## Task input
>>>

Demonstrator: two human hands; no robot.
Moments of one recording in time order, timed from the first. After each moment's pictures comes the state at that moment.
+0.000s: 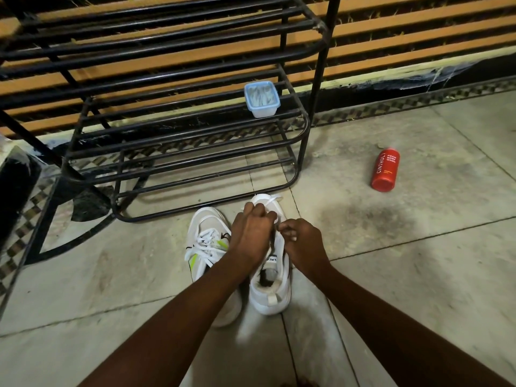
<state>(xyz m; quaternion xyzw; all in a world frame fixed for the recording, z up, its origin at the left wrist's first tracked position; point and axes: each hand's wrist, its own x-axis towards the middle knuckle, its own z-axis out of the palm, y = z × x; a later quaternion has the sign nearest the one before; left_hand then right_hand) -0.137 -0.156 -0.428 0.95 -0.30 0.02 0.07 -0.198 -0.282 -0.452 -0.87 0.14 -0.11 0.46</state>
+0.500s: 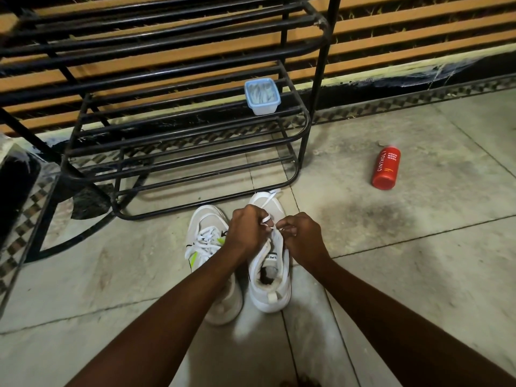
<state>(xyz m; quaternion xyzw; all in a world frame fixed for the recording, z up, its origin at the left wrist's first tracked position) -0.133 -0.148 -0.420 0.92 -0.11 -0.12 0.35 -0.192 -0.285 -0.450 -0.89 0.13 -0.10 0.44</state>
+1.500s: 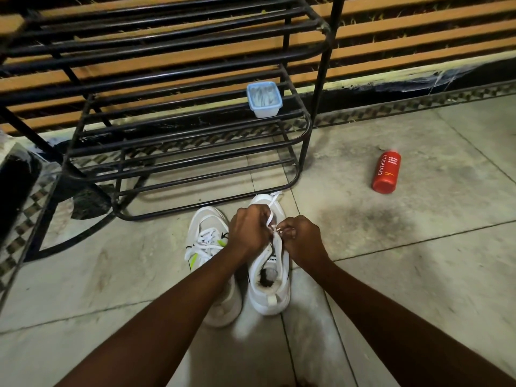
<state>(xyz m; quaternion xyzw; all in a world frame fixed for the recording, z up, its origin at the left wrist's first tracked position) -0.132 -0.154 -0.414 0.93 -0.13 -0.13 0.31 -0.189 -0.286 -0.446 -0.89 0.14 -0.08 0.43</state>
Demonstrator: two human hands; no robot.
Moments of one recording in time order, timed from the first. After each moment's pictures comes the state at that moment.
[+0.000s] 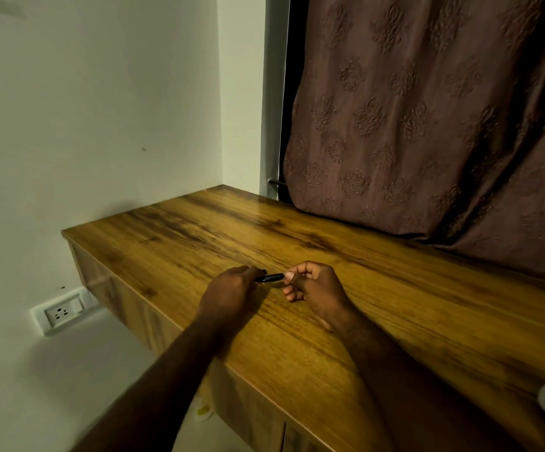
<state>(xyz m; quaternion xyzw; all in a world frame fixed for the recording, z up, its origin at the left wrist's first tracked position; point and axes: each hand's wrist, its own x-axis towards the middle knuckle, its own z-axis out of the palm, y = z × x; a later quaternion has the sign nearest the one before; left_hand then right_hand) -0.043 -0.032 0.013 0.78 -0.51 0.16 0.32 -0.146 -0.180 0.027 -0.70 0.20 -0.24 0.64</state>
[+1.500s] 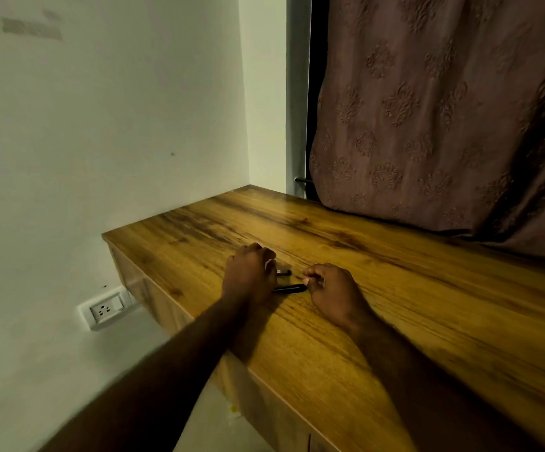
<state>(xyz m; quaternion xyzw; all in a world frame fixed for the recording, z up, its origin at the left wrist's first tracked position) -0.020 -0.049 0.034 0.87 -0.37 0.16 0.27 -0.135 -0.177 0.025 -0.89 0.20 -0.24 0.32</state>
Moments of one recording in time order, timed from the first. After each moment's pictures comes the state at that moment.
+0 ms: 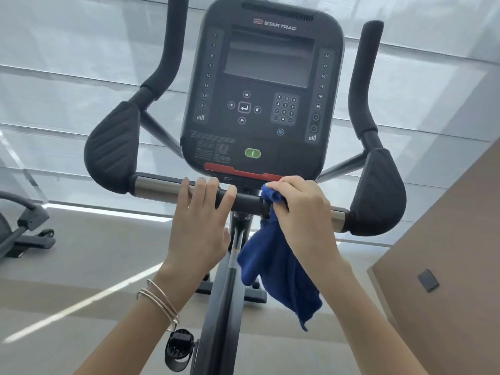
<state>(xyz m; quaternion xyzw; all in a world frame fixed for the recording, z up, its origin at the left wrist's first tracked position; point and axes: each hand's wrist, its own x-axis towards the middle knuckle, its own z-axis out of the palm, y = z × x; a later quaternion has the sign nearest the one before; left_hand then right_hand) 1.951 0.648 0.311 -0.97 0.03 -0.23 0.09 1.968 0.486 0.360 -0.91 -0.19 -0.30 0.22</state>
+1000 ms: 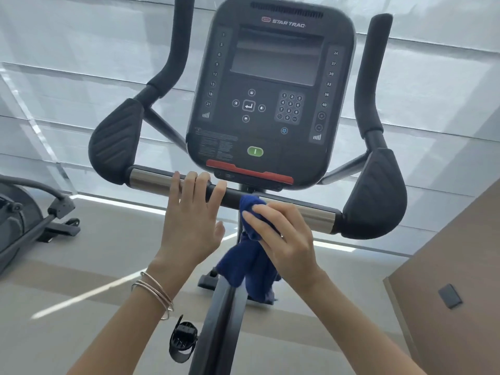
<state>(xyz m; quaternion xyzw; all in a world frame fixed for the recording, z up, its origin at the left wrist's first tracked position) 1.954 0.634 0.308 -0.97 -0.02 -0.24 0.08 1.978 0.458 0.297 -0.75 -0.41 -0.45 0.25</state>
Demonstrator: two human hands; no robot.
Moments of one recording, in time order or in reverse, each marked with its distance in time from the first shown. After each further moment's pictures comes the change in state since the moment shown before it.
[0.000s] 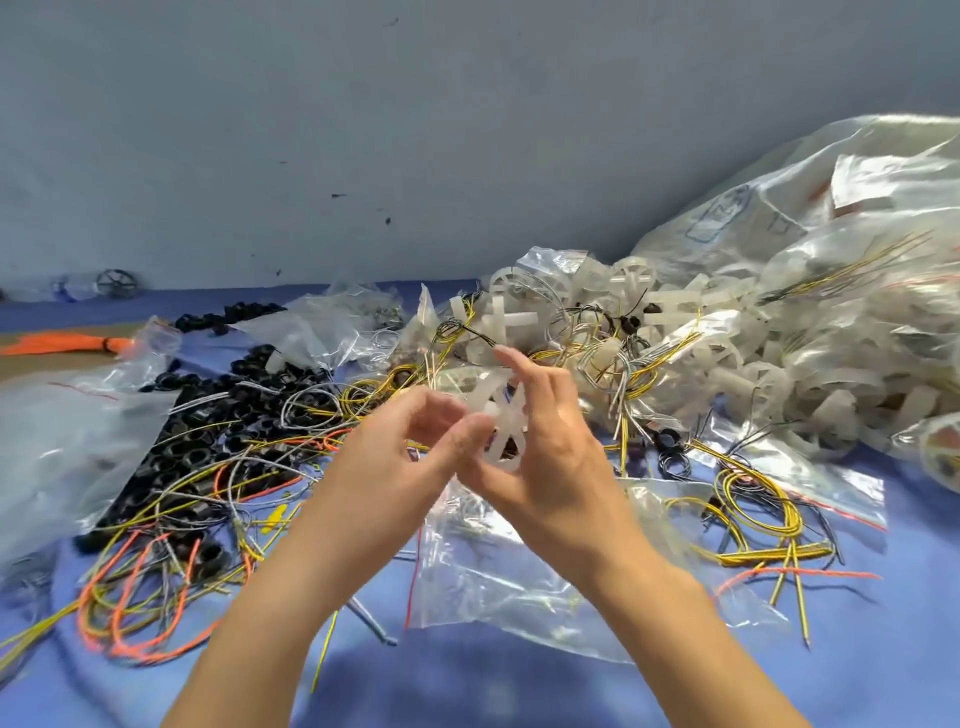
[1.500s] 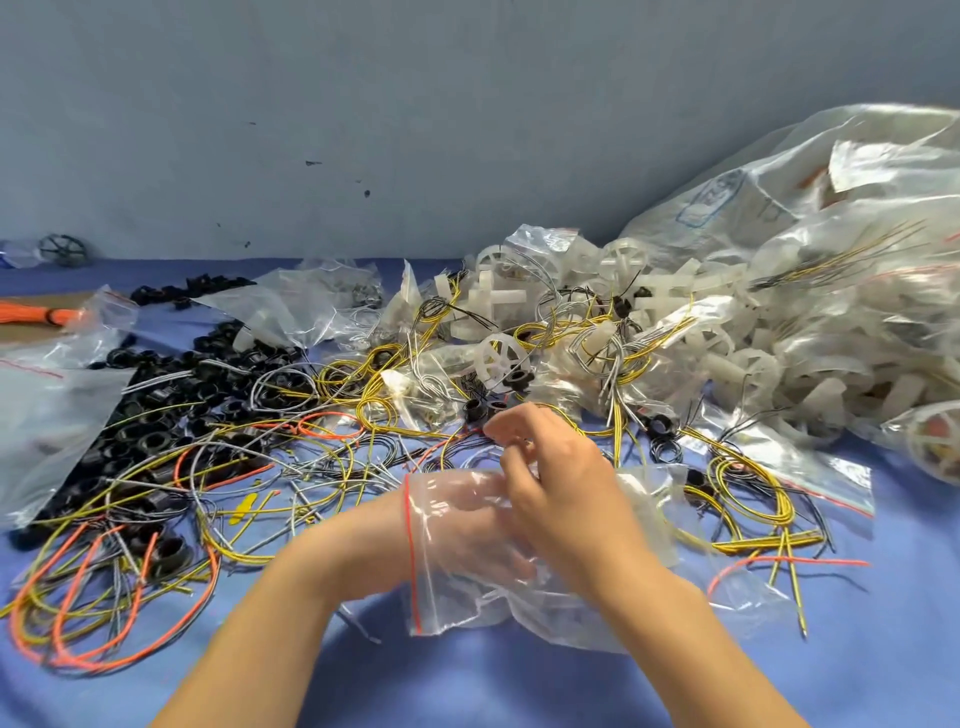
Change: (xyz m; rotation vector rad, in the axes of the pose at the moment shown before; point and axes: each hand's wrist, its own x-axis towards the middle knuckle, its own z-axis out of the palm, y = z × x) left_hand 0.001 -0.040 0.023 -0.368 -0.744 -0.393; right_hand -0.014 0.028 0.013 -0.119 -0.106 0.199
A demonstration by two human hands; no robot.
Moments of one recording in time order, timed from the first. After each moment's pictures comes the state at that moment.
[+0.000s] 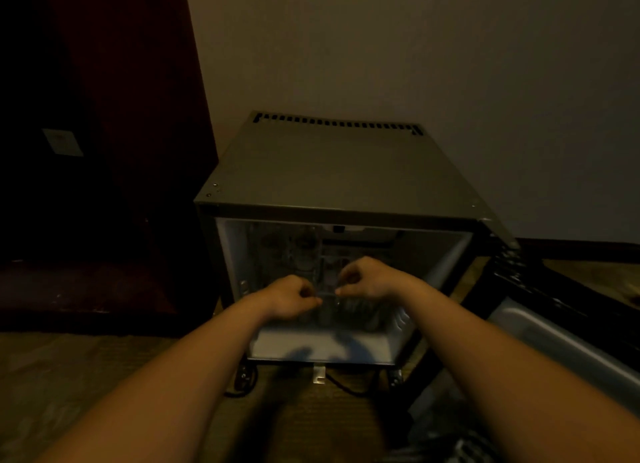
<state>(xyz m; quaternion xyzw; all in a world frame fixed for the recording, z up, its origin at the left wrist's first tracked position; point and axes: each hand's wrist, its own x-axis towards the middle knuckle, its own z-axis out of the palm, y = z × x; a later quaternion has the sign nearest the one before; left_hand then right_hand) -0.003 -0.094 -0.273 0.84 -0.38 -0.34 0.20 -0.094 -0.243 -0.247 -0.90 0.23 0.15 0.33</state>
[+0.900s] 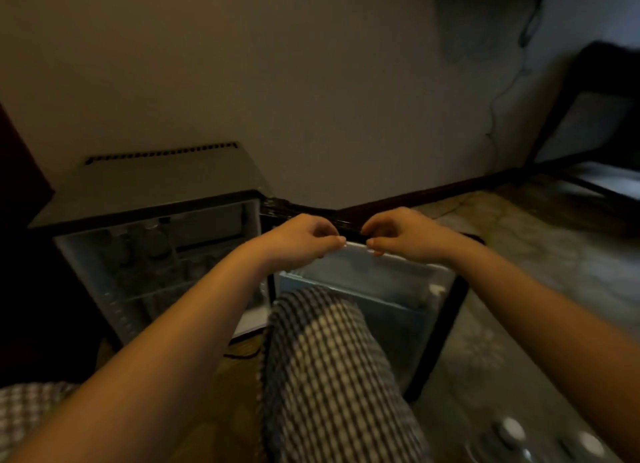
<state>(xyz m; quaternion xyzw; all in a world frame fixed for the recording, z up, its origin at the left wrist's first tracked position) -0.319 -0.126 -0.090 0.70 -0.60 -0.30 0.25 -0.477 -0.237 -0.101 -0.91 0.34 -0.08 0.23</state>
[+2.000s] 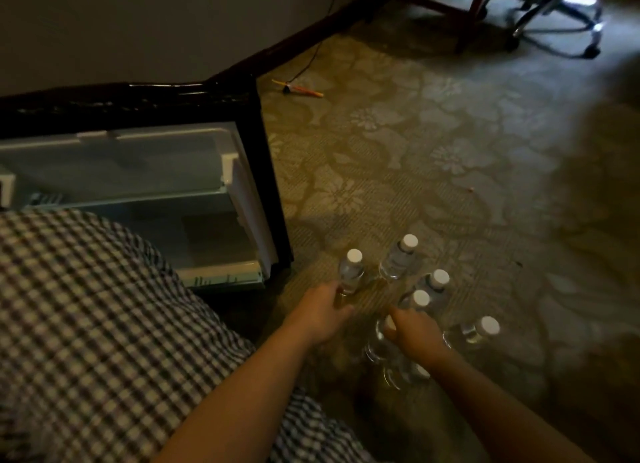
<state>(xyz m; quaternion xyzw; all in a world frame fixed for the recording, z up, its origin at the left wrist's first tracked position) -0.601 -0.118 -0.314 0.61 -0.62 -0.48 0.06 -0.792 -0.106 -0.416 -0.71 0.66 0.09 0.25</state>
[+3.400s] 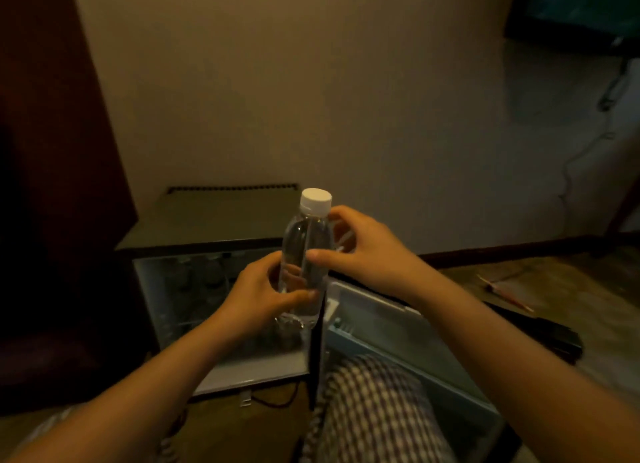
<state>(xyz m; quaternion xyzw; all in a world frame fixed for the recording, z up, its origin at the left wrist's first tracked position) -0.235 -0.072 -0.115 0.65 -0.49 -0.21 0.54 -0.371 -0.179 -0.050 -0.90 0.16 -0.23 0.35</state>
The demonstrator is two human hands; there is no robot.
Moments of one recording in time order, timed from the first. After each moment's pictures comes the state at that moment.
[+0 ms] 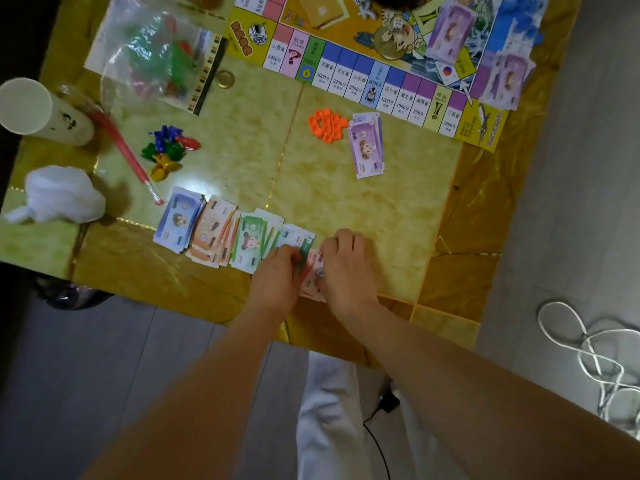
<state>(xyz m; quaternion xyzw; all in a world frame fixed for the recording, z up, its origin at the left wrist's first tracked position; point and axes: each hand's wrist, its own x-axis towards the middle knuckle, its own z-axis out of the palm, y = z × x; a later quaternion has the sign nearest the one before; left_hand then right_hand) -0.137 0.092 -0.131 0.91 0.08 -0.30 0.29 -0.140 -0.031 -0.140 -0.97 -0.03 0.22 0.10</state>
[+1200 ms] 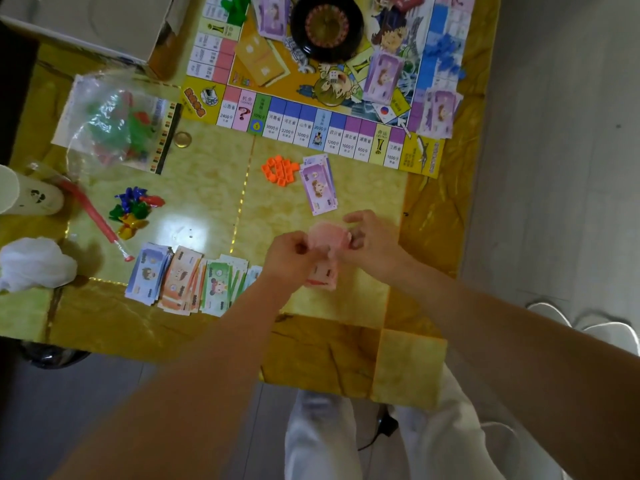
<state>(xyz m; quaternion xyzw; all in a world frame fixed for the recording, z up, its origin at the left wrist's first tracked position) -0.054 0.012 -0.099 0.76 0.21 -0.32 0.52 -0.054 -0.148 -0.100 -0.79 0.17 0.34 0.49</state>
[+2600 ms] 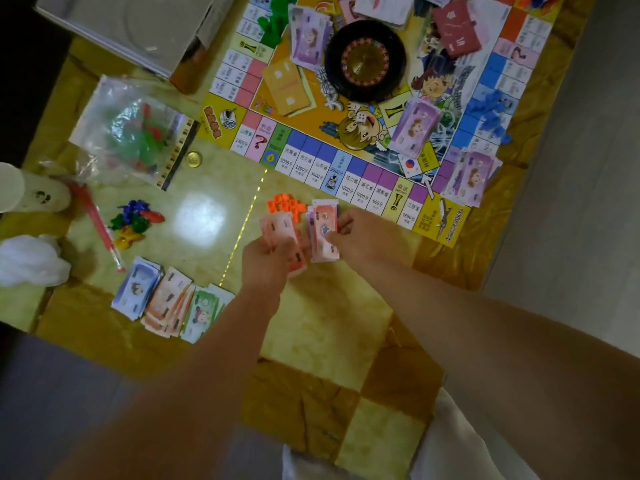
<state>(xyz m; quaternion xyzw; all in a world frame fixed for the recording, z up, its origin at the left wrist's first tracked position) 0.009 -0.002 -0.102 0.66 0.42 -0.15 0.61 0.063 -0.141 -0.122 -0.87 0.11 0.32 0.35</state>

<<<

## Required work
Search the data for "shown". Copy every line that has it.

## Task answer
Moments of one recording, in time order or in reverse, each marked with its distance in time from the first shown. After each further moment's pictures comes the change in state since the moment shown before it.
Change: (xyz m; rotation vector rad, in the axes of the pose at the moment shown before; point and axes: each hand's wrist, its own x-axis towards the middle knuckle, its own z-axis out of the palm, y = z × x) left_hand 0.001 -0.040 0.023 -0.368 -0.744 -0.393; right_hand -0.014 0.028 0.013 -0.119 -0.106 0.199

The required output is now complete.